**Work order:** All of the data must be printed exactly; please include every line.

━━━━━━━━

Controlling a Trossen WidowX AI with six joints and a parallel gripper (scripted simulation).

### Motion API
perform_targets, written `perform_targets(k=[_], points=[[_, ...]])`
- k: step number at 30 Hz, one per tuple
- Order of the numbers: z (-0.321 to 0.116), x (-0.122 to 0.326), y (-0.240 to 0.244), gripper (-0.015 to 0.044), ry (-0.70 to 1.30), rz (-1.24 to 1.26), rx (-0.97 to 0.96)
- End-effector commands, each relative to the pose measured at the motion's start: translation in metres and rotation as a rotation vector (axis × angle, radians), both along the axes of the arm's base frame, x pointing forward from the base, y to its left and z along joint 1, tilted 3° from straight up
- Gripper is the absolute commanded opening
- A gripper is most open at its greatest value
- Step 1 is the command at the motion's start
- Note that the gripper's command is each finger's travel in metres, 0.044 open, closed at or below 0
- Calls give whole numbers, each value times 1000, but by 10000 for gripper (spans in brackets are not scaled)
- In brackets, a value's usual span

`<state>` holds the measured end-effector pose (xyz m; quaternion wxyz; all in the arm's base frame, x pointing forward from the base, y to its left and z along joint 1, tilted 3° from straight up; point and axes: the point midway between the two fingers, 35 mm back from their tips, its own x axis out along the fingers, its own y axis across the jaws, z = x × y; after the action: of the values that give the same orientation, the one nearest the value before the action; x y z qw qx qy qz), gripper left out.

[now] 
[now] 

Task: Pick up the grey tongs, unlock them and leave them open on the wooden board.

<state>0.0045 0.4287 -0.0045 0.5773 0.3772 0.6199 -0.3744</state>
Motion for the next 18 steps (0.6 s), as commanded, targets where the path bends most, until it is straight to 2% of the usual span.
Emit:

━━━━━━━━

**Problem solution:**
Controlling a Trossen WidowX AI with six joints and a parallel gripper (scripted simulation).

### Motion API
perform_targets, written `perform_targets(k=[_], points=[[_, ...]])`
- k: step number at 30 Hz, one per tuple
- Order of the numbers: z (-0.321 to 0.116), x (-0.122 to 0.326), y (-0.240 to 0.244), gripper (-0.015 to 0.044), ry (-0.70 to 1.30), rz (-1.24 to 1.26), rx (-0.97 to 0.96)
- End-effector commands, each relative to the pose measured at the motion's start: translation in metres and rotation as a rotation vector (axis × angle, radians), both along the axes of the arm's base frame, x pointing forward from the base, y to its left and z along joint 1, tilted 3° from straight up
- Gripper is the absolute commanded opening
- A gripper is most open at its greatest value
- Step 1 is the command at the motion's start
- Note that the gripper's command is each finger's travel in metres, 0.044 open, closed at or below 0
- Calls give whole numbers, each value times 1000, but by 10000 for gripper (spans in brackets are not scaled)
- In brackets, a value's usual span

`<state>` holds the measured end-effector pose (xyz m; quaternion wxyz; all in the arm's base frame, x pointing forward from the base, y to its left and z along joint 1, tilted 3° from straight up; point and axes: the point midway between the two fingers, 35 mm back from their tips, its own x axis out along the fingers, its own y axis across the jaws, z = x × y; after the action: of the values that give the same orientation, the one nearest the value before the action; x y z qw qx qy qz), gripper left out.

[now] 
[now] 

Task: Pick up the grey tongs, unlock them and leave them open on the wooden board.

<state>0.0045 0.4287 -0.0045 0.5773 0.3772 0.6199 -0.3744</state>
Motion for the next 18 steps (0.6 s), as commanded, targets where the path bends most, until it is straight to 2% of the usual span.
Emit:

That completes the response to the exercise.